The generic localize_index_array subroutine has the following forms:
type(index_map) :: range
call range%localize_index_array(index [,stat])
index is a distributed indirect indexing array that takes values in the
range global index set. The array may be rank-1 or rank-2. Each process
“localizes” its intent(inout) index array by replacing its global
index values with their corresponding local index values with respect to
range. When off-process global index values are encountered, which have
no automatic corresponding local index as do on-process global indices, they
are added as additional off-process indices to range if not already
included as such. Thus range may be modified by this subroutine. An
index value of 0 is treated specially and not modified by this
subroutine. Otherwise all index values must belong to the interval
[1, range%global_size]. It is currently not possible to add new
off-process indices to an index_map object that already includes some.
Thus if range includes off-process indices before calling this
subroutine and it is found that additional off-process indices need to be
added in order to satisfy the values of index, this will result in an
error. If the optional integer stat argument is present, it will return
0 on success and a nonzero value for this unsupported case; otherwise the
program will abort with an error message.
type(index_map) :: domain
call domain%localize_index_array(g_index, range, l_index [,stat])

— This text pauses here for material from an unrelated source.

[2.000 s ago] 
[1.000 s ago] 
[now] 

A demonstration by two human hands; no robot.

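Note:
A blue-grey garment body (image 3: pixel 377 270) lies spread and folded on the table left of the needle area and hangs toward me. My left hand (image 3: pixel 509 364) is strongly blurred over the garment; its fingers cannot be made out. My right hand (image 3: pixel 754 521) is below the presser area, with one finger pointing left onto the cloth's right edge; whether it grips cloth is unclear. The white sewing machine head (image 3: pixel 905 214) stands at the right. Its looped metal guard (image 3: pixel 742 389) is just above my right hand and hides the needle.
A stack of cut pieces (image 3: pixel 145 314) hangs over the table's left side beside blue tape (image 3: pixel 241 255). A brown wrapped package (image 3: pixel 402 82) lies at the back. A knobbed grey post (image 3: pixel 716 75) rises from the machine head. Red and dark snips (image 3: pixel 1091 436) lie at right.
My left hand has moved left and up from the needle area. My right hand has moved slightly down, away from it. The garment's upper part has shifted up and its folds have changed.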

range is an index_map type object and g_index is a serial
indirect indexing array indexed by global indices from the domain global
index set and taking values in the range global index set. The array may
be rank-1 or rank-2. In the latter case it is the last dimension that is
indexed by domain and the section g_index(:,j) is an array of
range global indices associated with domain global index j.

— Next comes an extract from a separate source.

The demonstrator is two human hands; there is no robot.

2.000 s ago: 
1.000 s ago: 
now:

g_index is only referenced on the root process of domain, where its
extent in the last dimension must be at least domain%global_size (any
additional elements are ignored); on other processes a 0-sized array can be
passed. l_index is an allocatable intent(out) array. Its rank must
be the same as g_index. In the first step each process allocates
l_index to its proper shape: the same extents as g_index in all but
the last dimension, and extent domain%local_size in the last dimension.

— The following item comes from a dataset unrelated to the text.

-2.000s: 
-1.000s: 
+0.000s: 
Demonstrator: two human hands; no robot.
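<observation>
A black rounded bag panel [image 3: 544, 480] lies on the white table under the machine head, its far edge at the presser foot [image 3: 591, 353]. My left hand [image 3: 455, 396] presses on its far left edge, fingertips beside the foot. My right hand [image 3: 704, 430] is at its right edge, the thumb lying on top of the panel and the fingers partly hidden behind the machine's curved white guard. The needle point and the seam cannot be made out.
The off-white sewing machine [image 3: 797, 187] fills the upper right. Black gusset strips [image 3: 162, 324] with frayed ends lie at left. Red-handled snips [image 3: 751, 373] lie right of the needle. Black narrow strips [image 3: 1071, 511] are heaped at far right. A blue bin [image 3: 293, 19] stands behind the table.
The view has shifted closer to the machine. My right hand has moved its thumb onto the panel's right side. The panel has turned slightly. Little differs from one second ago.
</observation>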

g_index is then distributed to l_index according to domain,
including any off-process elements that domain may include. The last step
is to localize l_array by calling the previous form of
localize_index_array. As a result, this subroutine may modify range,
and the same limitation on pre-existing off-process indices noted for the
previous form applies here.
NB: It is possible for an indirect indexing array to have the same global
index set for both its domain and range. In such a case domain and
range are aliased arguments, one intent(in) and the other
intent(inout). This should not be a source of error, however, because in
the first step range is not referenced, and in the last step domain
is not referenced.
type(index_map) :: domain
call domain%localize_index_array(g_count, g_index, range, l_count, l_index [,stat])
This version handles the case of a ragged indirect indexing array that is
represented by a pair of rank-1 integer arrays. In the pair
(g_count, g_index) g_count is indexed by the domain global
index set and g_index takes values in the range global index set.
The first g_count(1) elements of g_index are associated with
domain global index 1, the next g_count(2) elements with global
index 2, and so forth. If all values of g_count were equal to n,
say, then the indexing array could be more easily represented by a single
rank-2 indexing array whose first dimension had extent equal to n. A
similar description hold for the output localized pair (l_count,
l_index) which is indexed by the domain local index set and takes
values in the range local index set. Apart from the difference in
representation of the indirect indexing arrays, this subroutine operates in
exactly the same way as the preceding form.